EXERCISE GOAL:
Transcribe the whole listing exactly, but do not carry over its pictures.

RECORDS FOR THIS EXERCISE:

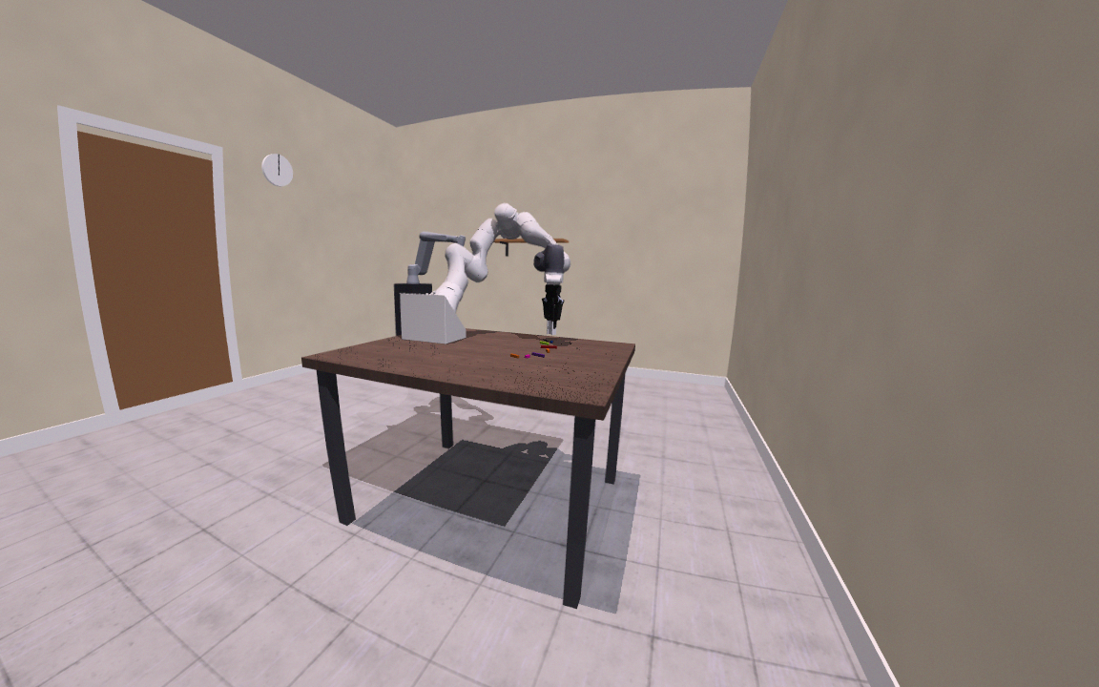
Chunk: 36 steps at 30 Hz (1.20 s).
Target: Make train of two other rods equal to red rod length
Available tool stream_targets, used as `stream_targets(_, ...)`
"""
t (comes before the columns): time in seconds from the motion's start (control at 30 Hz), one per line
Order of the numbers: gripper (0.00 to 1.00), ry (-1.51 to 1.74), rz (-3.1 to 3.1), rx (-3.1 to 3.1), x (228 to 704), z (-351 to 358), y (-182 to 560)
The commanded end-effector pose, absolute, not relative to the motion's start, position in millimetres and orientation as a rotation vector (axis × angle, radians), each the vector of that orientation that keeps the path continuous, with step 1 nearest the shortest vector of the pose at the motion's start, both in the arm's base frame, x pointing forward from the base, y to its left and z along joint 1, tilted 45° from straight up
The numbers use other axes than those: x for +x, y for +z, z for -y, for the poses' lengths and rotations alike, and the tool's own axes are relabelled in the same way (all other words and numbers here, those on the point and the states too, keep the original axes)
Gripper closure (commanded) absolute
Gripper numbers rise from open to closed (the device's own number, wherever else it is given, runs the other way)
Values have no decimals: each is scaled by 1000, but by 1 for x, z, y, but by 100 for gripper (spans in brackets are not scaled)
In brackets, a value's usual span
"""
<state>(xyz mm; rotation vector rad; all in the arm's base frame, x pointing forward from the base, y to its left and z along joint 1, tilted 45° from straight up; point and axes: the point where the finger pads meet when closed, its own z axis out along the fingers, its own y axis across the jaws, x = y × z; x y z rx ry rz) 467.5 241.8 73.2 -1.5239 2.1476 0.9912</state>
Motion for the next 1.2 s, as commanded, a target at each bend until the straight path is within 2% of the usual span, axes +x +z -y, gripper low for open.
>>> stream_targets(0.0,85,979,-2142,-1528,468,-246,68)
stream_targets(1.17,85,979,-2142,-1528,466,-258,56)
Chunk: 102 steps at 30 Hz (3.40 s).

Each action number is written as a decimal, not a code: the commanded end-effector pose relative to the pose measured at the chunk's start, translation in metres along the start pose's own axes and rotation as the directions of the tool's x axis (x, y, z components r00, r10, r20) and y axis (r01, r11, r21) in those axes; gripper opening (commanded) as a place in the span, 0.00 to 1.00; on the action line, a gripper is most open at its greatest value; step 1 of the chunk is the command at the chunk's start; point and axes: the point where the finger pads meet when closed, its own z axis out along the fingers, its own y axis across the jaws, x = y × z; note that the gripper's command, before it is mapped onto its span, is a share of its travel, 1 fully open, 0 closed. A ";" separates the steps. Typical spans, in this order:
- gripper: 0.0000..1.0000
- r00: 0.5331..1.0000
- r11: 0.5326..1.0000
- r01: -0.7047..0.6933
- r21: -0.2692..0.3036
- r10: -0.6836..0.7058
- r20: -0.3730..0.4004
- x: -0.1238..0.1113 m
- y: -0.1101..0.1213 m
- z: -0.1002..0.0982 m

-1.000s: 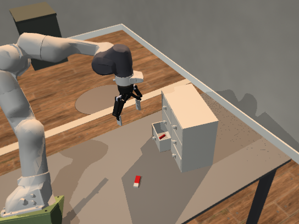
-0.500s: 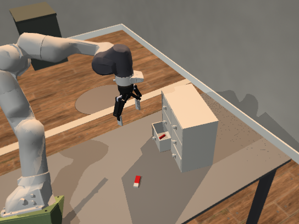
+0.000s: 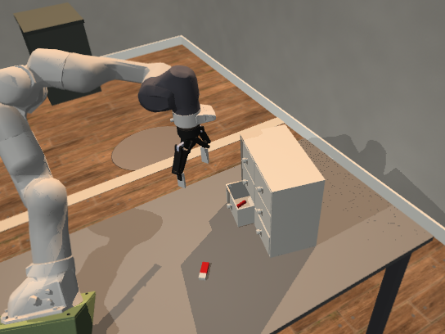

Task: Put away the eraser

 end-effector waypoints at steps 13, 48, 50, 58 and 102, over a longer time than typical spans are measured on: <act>1.00 0.999 0.999 0.038 -0.001 -0.038 -0.004 0.002 -0.001 0.000; 1.00 0.972 0.972 0.233 -0.002 -0.233 -0.004 0.008 -0.007 0.000; 1.00 0.972 0.972 0.233 -0.002 -0.233 -0.004 0.008 -0.007 0.000; 1.00 0.972 0.972 0.233 -0.002 -0.233 -0.004 0.008 -0.007 0.000; 1.00 0.704 0.704 0.711 -0.004 -0.711 -0.002 0.027 -0.026 0.001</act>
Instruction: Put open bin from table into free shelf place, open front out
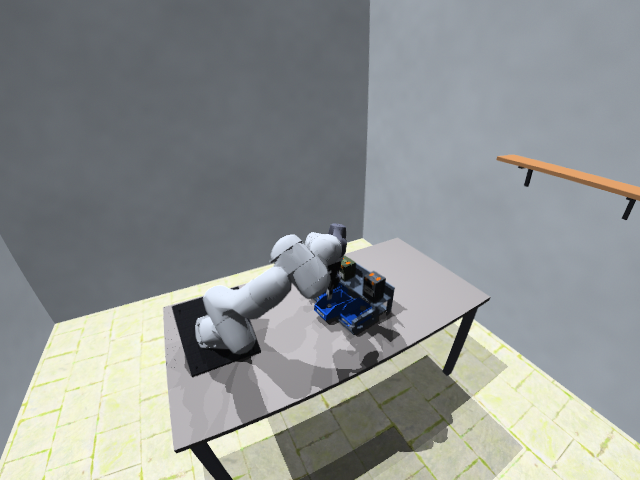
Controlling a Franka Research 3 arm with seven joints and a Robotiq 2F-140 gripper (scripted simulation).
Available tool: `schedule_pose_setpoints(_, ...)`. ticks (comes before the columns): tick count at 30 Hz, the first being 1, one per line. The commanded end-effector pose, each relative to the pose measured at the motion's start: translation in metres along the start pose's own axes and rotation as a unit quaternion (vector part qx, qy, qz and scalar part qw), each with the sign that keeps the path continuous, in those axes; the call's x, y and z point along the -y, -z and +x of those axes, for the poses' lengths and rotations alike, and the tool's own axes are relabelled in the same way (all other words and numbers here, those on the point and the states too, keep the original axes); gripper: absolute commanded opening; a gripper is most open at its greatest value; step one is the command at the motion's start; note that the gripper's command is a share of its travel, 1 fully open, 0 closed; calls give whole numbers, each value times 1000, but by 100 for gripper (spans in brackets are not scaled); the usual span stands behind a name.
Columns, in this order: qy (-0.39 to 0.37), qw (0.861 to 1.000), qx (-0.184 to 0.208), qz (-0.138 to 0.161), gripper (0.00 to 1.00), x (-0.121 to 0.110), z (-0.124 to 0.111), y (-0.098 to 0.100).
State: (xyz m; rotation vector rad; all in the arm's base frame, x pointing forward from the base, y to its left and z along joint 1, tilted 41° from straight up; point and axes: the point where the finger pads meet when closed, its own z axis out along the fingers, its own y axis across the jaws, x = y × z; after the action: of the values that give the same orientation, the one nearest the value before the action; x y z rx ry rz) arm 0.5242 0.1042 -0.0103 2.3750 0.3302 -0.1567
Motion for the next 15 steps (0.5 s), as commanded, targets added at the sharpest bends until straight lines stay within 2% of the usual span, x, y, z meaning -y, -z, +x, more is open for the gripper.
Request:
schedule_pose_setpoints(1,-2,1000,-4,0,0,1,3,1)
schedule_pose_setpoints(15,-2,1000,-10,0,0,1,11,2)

SOLUTION FOR THIS TASK:
Chunk: 36 steps at 30 Hz (1.20 s).
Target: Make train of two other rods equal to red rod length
Available tool stream_targets, used as `stream_targets(_, ...)`
"""
t (comes before the columns): time in seconds from the motion's start (control at 30 Hz), one per line
Order of the numbers: gripper (0.00 to 1.00), ry (-1.51 to 1.74), rz (-3.1 to 3.1), rx (-3.1 to 3.1), x (228 to 704), z (-351 to 358), y (-182 to 560)
The commanded end-effector pose, absolute, not relative to the motion's start, position in millimetres and orientation as a rotation vector (axis × angle, radians), each the vector of that orientation that keeps the path continuous, with step 1 nearest the shortest vector of the pose at the motion's start, both in the arm's base frame, x pointing forward from the base, y to its left and z along joint 1, tilted 45° from straight up
The numbers use other axes than those: x for +x, y for +z, z for -y, for the poses' lengths and rotations alike, and the tool's own axes are relabelled in the same way (all other words and numbers here, those on the point and the states too, keep the original axes)
Gripper closure (commanded) absolute
Gripper numbers rise from open to closed (the device's own number, wherever else it is given, runs the other way)
Values have no decimals: each is scaled by 1000, but by 1 for x, z, y, but by 100 for gripper (spans in brackets are not scaled)
In brackets, a value's usual span
"""
<state>(xyz mm; rotation vector rad; all in the arm's base frame, x pointing forward from the base, y to its left and z along joint 1, tilted 45° from straight up; point and axes: the point where the finger pads meet when closed, its own z axis out along the fingers, its own y axis across the jaws, x = y × z; x y z rx ry rz) 467.5 241.8 73.2 -1.5239 2.1476 0.9912</state>
Motion for the next 1.2 s, as commanded, a target at each bend until the straight path is within 2% of the usual span, axes +x +z -y, gripper low for open.
>>> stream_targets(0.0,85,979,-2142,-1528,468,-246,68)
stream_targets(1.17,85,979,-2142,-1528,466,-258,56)
Chunk: 102 steps at 30 Hz (3.40 s).

Each action number is written as a decimal, not a code: the commanded end-effector pose relative to the pose measured at the chunk's start, translation in metres along the start pose's own axes and rotation as the directions of the tool's x axis (x, y, z components r00, r10, r20) and y axis (r01, r11, r21) in those axes; gripper opening (commanded) as a place in the span, 0.00 to 1.00; on the action line, a gripper is most open at its greatest value; step 1 of the chunk is the command at the chunk's start; point and axes: the point where the finger pads meet when closed, its own z axis out along the fingers, its own y axis across the jaws, x = y × z; note that the gripper's command, before it is mapped onto its span, is a share of its travel, 1 fully open, 0 closed. A ";" separates the steps. Typical spans, in this order:
- gripper: 0.0000..1.0000
- r00: 0.5331..1.0000
- r11: 0.5326..1.0000
- r01: -0.7047..0.6933
- r21: -0.2692..0.3036
- r10: -0.6836..0.7058
- r20: -0.3730..0.4004
- x: -0.1238..0.1113 m
- y: -0.1101..0.1213 m
- z: -0.1002..0.0982 m

-1.000s: 
-0.500s: 
+0.000s: 

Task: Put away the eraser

 end-effector waypoints at steps 13, 48, 50, 58 and 102, over a longer time than typical spans are measured on: <act>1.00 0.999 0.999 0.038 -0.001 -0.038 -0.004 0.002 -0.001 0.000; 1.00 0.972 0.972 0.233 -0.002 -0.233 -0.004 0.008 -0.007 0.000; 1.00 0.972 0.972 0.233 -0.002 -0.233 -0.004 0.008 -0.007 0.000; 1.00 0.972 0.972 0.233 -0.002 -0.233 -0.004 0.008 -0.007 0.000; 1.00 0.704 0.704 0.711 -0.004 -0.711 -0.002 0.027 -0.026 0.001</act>
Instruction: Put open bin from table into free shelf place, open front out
Controlling a Franka Research 3 arm with seven joints and a Robotiq 2F-140 gripper (scripted simulation).
Available tool: `schedule_pose_setpoints(_, ...)`. ticks (comes before the columns): tick count at 30 Hz, the first being 1, one per line. The commanded end-effector pose, each relative to the pose measured at the motion's start: translation in metres along the start pose's own axes and rotation as a unit quaternion (vector part qx, qy, qz and scalar part qw), each with the sign that keeps the path continuous, in those axes; the call's x, y and z point along the -y, -z and +x of those axes, for the poses' lengths and rotations alike, and the tool's own axes are relabelled in the same way (all other words and numbers here, those on the point and the states too, keep the original axes); gripper: absolute commanded opening; a gripper is most open at its greatest value; step one is the command at the motion's start; note that the gripper's command is a share of its travel, 1 fully open, 0 closed; calls give whole numbers, each value times 1000, but by 100 for gripper (spans in brackets are not scaled); the usual span stands behind a name.
Columns, in this order: qy (-0.39 to 0.37), qw (0.861 to 1.000), qx (-0.184 to 0.208), qz (-0.138 to 0.161), gripper (0.00 to 1.00), x (-0.121 to 0.110), z (-0.124 to 0.111), y (-0.098 to 0.100).
State: (xyz m; rotation vector rad; all in the arm's base frame, x pointing forward from the base, y to its left and z along joint 1, tilted 41° from straight up; point and axes: the point where the finger pads meet when closed, its own z axis out along the fingers, its own y axis across the jaws, x = y × z; after the action: of the values that give the same orientation, the one nearest the value before the action; x y z rx ry rz) arm 0.5242 0.1042 -0.0103 2.3750 0.3302 -0.1567
Motion for the next 15 steps (0.5 s), as commanded, targets added at the sharpest bends until straight lines stay within 2% of the usual span, x, y, z meaning -y, -z, +x, more is open for the gripper.
Request:
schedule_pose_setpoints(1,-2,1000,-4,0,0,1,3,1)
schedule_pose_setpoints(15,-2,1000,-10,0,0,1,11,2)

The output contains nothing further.